WHAT TO WORK ON
Print out the data precisely as it appears here, with no pictures.

PROVIDED MATERIAL
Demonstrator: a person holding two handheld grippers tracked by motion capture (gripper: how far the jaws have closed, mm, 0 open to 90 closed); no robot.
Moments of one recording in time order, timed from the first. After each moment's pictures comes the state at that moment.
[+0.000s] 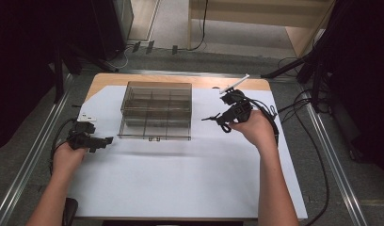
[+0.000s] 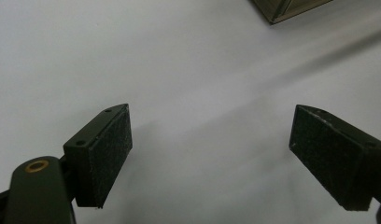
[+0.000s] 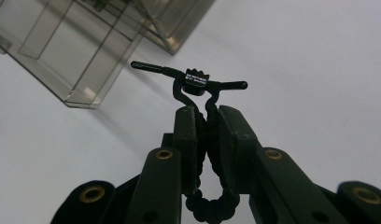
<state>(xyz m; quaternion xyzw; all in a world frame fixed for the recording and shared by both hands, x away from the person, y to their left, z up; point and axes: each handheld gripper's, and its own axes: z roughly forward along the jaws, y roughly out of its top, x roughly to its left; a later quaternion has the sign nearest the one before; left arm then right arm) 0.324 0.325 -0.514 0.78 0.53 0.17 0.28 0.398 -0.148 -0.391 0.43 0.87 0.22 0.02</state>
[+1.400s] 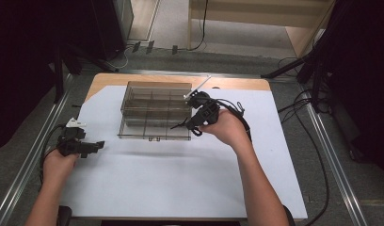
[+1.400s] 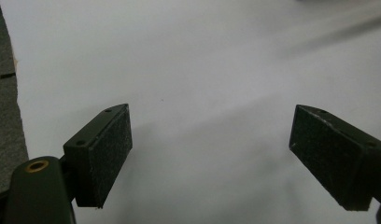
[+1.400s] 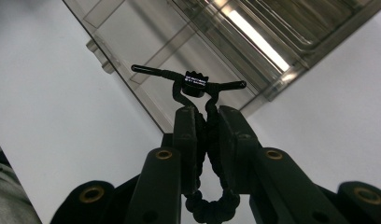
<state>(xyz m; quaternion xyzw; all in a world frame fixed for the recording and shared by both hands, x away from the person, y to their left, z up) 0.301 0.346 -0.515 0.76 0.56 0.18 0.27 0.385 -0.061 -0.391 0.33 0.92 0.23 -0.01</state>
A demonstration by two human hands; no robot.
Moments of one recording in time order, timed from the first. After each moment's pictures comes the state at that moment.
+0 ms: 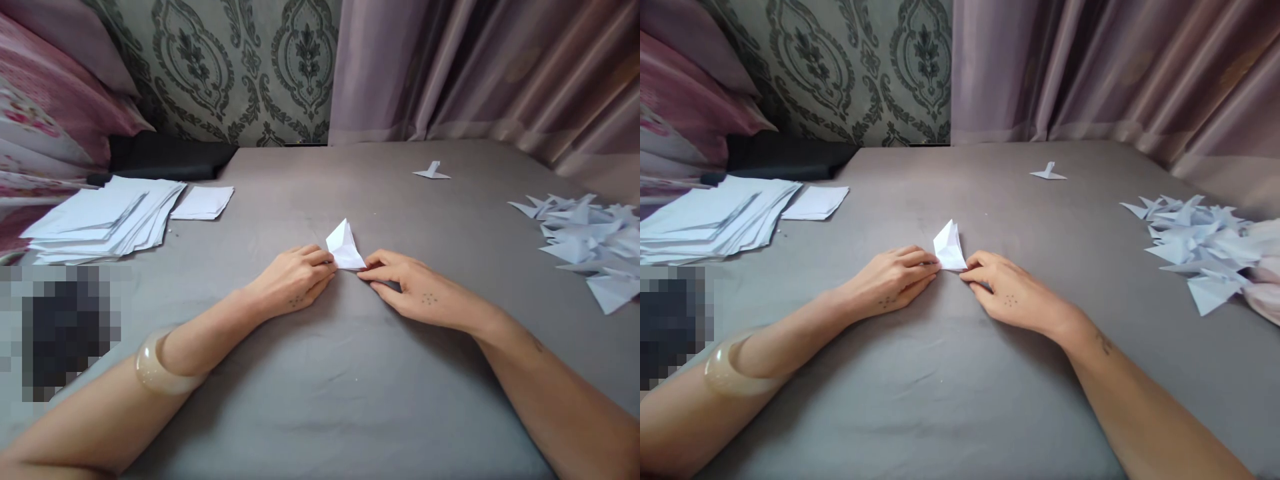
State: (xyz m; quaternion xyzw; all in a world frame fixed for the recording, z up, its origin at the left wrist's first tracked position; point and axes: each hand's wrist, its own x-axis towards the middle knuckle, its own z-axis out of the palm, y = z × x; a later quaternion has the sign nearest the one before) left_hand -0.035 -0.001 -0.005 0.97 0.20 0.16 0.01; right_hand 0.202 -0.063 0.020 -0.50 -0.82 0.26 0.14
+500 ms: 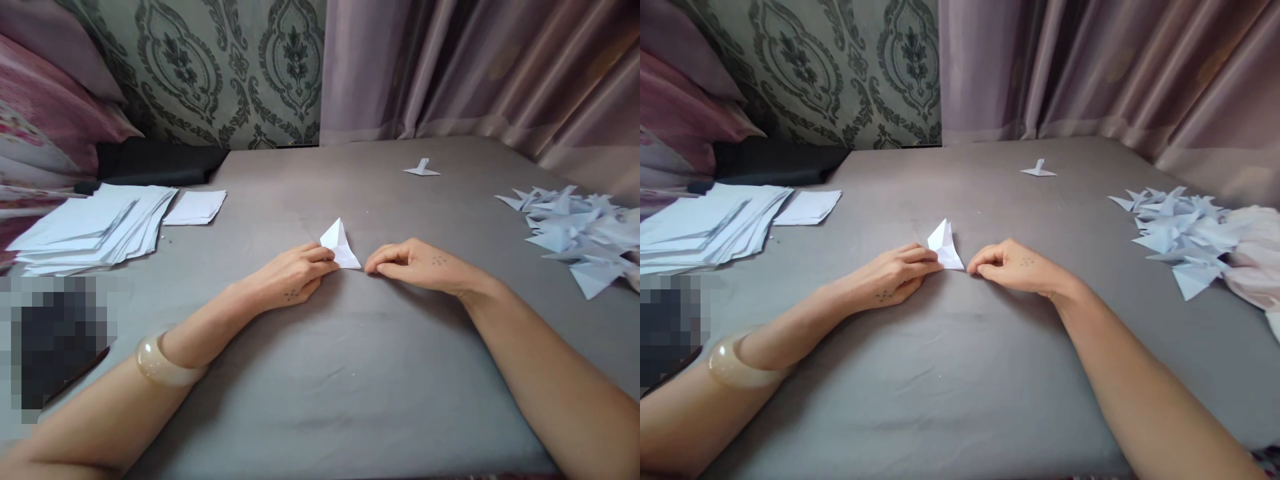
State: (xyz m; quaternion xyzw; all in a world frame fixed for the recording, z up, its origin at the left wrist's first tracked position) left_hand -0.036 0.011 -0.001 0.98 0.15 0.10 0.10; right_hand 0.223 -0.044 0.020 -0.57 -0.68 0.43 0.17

RESULT
Demonstrator: a person holding two handheld grippers tracked by motion capture (gripper: how far the jaws have closed, mm, 0 open to 90 closed); no robot.
Moments of one recording in time order, timed from the first. After each moment's pictures comes the state at that moment.
[+0.000s] 
[+0.000s] 
[+0.000s] 
<state>(xyz m; quaternion xyzw; all in a world frame fixed for the recording and shared by both hands, x away from the person, y to their left, z up; point and axes: each handheld gripper's, and its own axes: z roughly forward along the jaws, y roughly out of its top, x roughly to its left; a later quaternion has the sign nearest the one before; left arm then right arm) 0.324 0.325 -0.514 0.78 0.53 0.17 0.28 0.398 -0.148 -0.391 0.43 0.87 0.22 0.02</state>
[+1.400s] 
[+1.400s] 
[+1.400s] 
<state>(xyz m; quaternion xyzw; all in a world frame fixed for the recording and shared by both hands, x away from the person, y to their left, z up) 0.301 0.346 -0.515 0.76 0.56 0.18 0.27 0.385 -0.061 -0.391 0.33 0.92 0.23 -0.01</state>
A demonstration by two human hands; no robot.
Moments of one recording in time order, timed from the first. After each moment's pictures comes the state at that moment.
+0 ms: 
State: (xyz m; quaternion xyzw; all in a world frame fixed for the recording, z up, its origin at the left wrist's first tracked position; point and axes: each hand's wrist, its own x-axis towards the middle knuckle, its own z-axis out of the palm, y = z × x; a later quaternion has the sign nearest the one before) left_hand -0.035 -0.001 -0.005 0.97 0.20 0.16 0.01; right_hand 0.202 -0.063 0.020 -0.50 -0.82 0.26 0.14
+500 ms: 
State: (xyz m; quaternion xyzw; all in a world frame fixed for the recording, z up, its origin at the left wrist's first tracked position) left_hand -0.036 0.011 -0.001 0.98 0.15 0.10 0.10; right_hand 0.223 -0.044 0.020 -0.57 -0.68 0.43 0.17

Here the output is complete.